**PROBLEM TO SOLVE**
Your answer must match the data word for word.

**MATERIAL PROVIDED**
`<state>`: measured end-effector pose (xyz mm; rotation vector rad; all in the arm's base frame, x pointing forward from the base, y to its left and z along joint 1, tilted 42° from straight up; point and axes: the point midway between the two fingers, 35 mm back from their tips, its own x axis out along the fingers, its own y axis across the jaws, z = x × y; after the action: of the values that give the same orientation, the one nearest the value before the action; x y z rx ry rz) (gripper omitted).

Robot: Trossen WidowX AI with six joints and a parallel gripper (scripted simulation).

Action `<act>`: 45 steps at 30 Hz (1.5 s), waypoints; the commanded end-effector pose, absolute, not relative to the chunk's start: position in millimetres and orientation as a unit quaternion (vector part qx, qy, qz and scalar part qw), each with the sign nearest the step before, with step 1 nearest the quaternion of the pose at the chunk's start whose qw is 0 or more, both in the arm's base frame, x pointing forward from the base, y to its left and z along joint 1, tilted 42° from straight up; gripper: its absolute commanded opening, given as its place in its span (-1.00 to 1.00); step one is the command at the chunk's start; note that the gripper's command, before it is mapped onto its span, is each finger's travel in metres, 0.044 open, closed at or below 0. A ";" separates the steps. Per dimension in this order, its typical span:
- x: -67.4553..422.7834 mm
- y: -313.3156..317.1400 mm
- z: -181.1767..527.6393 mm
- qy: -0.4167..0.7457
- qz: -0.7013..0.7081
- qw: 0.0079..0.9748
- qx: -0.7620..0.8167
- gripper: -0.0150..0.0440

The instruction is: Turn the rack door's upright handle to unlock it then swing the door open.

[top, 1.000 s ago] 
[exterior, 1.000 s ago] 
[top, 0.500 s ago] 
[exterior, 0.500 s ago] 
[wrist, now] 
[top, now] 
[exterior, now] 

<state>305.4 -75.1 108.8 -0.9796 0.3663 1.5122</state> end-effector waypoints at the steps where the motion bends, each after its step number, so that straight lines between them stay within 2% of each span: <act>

**TASK SOLUTION**
`<state>`: measured end-effector pose (xyz mm; rotation vector rad; all in the arm's base frame, x pointing forward from the base, y to its left and z along joint 1, tilted 42° from straight up; point and axes: the point midway between the two fingers, 35 mm back from their tips, its own x axis out along the fingers, its own y axis across the jaws, z = x × y; after the action: of the values that give the same orientation, the one nearest the value before the action; x y z rx ry rz) (gripper omitted).

Robot: Trossen WidowX AI with six joints and a parallel gripper (scripted simulation).

Action `<act>`: 45 steps at 30 Hz (1.5 s), waypoints; the commanded end-effector pose, absolute, not relative to the chunk's start: position in millimetres and orientation as a unit quaternion (vector part qx, qy, qz and scalar part qw), each with the sign nearest the step before, with step 1 nearest the quaternion of the pose at the chunk's start whose qw is 0 or more, both in the arm's base frame, x pointing forward from the base, y to its left and z along joint 1, tilted 42° from straight up; gripper: its absolute commanded opening, given as its place in its span (-1.00 to 1.00); step one is the command at the chunk's start; note that the gripper's command, before it is mapped onto its span, is each finger's travel in metres, 0.044 open, closed at or below 0. A ";" separates the steps. Per dimension in this order, its typical span:
- x: -67.4553..422.7834 mm
- y: -313.3156..317.1400 mm
- z: -181.1767..527.6393 mm
- qy: -0.4167..0.7457
- qz: -0.7013..0.7081
- qw: 0.0079..0.9748
- qx: -0.7620..0.8167
- gripper: -0.0150..0.0440

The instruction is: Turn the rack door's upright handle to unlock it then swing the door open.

[top, 1.000 s ago] 
[exterior, 1.000 s ago] 
[top, 0.500 s ago] 
[exterior, 0.500 s ago] 
[wrist, now] 
[top, now] 
[exterior, now] 

<state>305.4 -75.1 108.8 -0.9796 0.3663 1.5122</state> end-effector waypoints at the steps where the motion bends, each after its step number, so that straight lines between them stay within 2% of each span: <act>

What the exercise asked for is complete.